Given Lastline’s understanding of malicious behaviors – thanks to its market-leading file analysis capability – it can distinguish between anomalous network activity that is malicious and that which is anomalous but benign, minimizing false positives.

3. How do we then formulate responsive measures for the acquiring company?

Most often the acquiring company is larger and presumably more technically sophisticated than the organization being acquired. But that’s not always the case. A fundamental question to ask is, does the company being acquired actually have a better cyber security posture than the acquirer, and if so, what can the acquiring company learn or adopt?

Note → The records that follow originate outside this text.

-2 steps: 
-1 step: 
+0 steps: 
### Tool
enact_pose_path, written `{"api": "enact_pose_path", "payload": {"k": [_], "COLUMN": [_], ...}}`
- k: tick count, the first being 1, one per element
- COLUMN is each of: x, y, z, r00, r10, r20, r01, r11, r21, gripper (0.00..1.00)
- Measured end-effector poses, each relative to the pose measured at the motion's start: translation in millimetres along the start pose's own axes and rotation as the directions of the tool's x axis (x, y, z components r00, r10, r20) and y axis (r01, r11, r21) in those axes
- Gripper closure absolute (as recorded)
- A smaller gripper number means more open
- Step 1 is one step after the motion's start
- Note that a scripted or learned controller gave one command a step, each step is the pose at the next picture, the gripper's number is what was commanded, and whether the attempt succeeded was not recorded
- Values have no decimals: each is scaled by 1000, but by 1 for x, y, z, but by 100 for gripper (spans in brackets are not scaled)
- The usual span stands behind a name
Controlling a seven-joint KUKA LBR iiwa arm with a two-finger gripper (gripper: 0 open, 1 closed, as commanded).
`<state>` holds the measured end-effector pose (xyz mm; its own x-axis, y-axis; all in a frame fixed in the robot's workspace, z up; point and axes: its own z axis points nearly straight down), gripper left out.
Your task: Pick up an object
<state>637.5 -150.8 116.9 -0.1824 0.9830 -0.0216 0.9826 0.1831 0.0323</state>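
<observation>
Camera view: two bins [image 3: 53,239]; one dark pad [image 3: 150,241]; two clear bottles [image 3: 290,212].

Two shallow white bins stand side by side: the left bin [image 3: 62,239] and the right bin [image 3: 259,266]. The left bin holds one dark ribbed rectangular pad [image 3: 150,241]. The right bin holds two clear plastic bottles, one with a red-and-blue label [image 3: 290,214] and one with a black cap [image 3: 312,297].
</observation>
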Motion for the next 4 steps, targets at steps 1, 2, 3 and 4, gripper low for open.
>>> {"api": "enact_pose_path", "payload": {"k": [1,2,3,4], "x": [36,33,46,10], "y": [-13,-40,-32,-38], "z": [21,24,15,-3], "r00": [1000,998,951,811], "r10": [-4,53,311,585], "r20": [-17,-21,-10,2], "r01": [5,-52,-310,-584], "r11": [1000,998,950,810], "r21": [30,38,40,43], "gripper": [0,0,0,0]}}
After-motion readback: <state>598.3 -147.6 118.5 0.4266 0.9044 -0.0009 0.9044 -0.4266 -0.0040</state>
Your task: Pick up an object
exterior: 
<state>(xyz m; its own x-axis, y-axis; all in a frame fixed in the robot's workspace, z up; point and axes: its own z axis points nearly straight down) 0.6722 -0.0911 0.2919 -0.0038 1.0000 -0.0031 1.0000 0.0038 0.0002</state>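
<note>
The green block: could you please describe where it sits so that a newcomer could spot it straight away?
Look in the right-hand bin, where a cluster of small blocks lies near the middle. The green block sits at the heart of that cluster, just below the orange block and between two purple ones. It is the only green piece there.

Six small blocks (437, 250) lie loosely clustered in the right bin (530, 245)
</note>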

It’s really an opportunity to pull best practices from two organizations and merge them into a collectively better security operation.

Once the policy questions have been resolved, and you’ve completed the threat assessment of the acquired company’s network and devices, it’s time to start the integration of the networks. During this process, it’s essential to have visibility into the network and an understanding of the ground truth on areas like digital asset management and asset inventory. Then, of course, you need adequate security visibility of both networks while ongoing integration occurs, including potential threats attempting to enter the newly enlarged network and lateral movement within the network.

Formulate responsive measures for acquiring company.

Lastline Defender has numerous mechanisms for speeding response. Our integrations with leading firewall, end point protection, SIEM, SOAR, and other types of solutions enable us to immediately push out appropriate response measures. Adding to that, our APIs facilitate fast and easy integrations where needed, for example with custom in-house technologies. We can block malicious IPs, quarantine malicious emails, block access to compromised websites, as well as other automated responses.

When Lastline detects an intrusion, instead of delivering lots of isolated alerts that need to be manually investigated and connected, Lastline delivers a blueprint that visually shows all malicious activity and impacted hosts associated with the intrusion. This high-fidelity, contextual visibility facilitates fast and complete remediation with minimal false positives, focusing security teams’ efforts on the highest risk activity.

4. How do we merge or integrate the networks with confidence?

Lastline Defender delivers the network security visibility that cohesively analyzes network traffic for threats and that security teams need to merge or integrate the network of an acquired company.

Collaboration is instrumental in getting to the ground truth. This couldn’t be truer for network security. Lastline Defender is a Network Detection and Response platform that includes Network Traffic Analysis (NTA), an Intrusion Detection and Prevention System (IDPS), and file analysis software. Each play an important role in detecting and responding to network threats. To get a comprehensive picture of advanced threats, it makes sense to integrate a range of synergistic data across the merged networks to better enable the collaboration for threat detection and response.

Lastline Defender’s IDPS, file analysis, NTA, and threat intelligence capabilities create a synergy that’s more powerful and effective than these features would be by themselves or when provided by separate vendors. The sum is a solution that can detect threats attempting to enter a network, including zero-day attacks, as well as threats moving laterally inside a network. No single solution can do all of this. Only by combining the capabilities of the three core technologies and sharing data among them can Lastline Defender detect the widest array of attacks, across all types of networks, with minimal false positives.